Recently, Endomina (Endotools SA, Gosselies, Belgium), a single-use triangulation robotic platform was introduced for endoluminal suturing. However, the two operating arms are inserted over-the-scope using guidewires, instead of through the existing endoscopic channels. This results in a large and bulky instrument with potential risk of trauma to the upper gastrointestinal tract during insertion.
We have developed a Master and Slave TransEndoluminal Robot (MASTER) (EndoMaster Pte. Ltd., Singapore), which is equipped with a multitasking robotic endoscopic platform and interchangeable robotic arms (Fig. 6). The major benefit of this system is the usability of the endoscopic instruments in triangulation, and the ability to be rotated like human wrists. This is possible because of the seven degrees of freedom provided by the robotic wrists in the endoscopic end effectors [15].
We first performed an animal study in 2014 using two live porcine models to determine the feasibility of EFTR using the MASTER system [16]. In this study, we successfully performed two cases of EFTR with no injury to the surrounding structures throughout the procedure. We closed the gastric defect using Overstitch, with satisfactory gastric distention and no subsequent air leak. We demonstrated that the MASTER system affords superior maneuverability and triangulation compared to the currently available endoscopic instruments.

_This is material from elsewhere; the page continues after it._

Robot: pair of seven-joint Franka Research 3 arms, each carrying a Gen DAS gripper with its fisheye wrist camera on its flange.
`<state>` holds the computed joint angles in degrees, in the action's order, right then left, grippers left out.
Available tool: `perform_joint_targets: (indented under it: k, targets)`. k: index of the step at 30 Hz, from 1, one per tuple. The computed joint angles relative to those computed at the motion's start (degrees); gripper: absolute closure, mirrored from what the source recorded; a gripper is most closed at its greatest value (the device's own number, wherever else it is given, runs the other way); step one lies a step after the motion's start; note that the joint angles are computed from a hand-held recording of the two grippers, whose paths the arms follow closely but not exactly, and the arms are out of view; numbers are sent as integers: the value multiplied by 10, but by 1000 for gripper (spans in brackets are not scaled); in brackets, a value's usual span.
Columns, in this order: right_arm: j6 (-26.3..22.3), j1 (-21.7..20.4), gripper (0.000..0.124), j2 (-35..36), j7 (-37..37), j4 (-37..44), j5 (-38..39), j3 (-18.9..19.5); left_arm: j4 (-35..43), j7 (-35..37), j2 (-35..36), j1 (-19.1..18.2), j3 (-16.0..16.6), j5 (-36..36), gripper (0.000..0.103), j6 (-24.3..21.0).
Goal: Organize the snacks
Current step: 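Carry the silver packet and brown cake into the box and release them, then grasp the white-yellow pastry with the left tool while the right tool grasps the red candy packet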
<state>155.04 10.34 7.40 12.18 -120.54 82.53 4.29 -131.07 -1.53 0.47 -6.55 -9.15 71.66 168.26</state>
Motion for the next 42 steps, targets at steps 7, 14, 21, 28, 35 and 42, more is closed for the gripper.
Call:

To ensure safe and reliable closure of the gastrointestinal tract defects, we developed a novel suturing device that can be used with the MASTER system in 2018. This novel suturing device consists of a needle driver and a grasper that can be inserted through-the-scope via the existing endoscopic channels (Fig. 7). Both robotic arms can be rotated up to 360 degrees. The needle driver has a locking mechanism, which allows the needles to be switched between its two jaws. An animal study performed using the MASTER system equipped with the suturing device showed that the use of a robot for endoscopic suturing is superior and effective for surgical suturing and creating the knot (Fig. 8) [17].
CONCLUSIONS
Given the limitations of ESD in the management of complex lesions, EFTR is especially useful for gastrointestinal tumors arising from deeper layers such as the submucosa or muscularis propria. EFTR is also beneficial for non-lifting lesions, and lesions located at difficult to access anatomical locations.
Many techniques have been developed to allow endoscopists to perform EFTR. However, despite multiple techniques, EFTR has not been widely adopted in routine clinical practice. This is due to the technical challenges faced by endoscopists using the currently available endoscopic devices. The lack of maneuverability and triangulation makes it technically demanding for tumor resection to be performed endoscopically. Moreover, the inability to secure reliable wound closure with the current available systems continues to be a challenge for endoscopists.
We have since developed a robotic endoscopic platform with suturing capabilities. Through our studies, we have demonstrated that the robotic endoscopic platform with suturing capabilities offers a promising way to overcome many limitations of the current endoscopic techniques used in EFTR. With the benefits offered by this system and its ease of use in the clinical setting, we believe that more endoscopists would adopt EFTR in clinical practice in the future.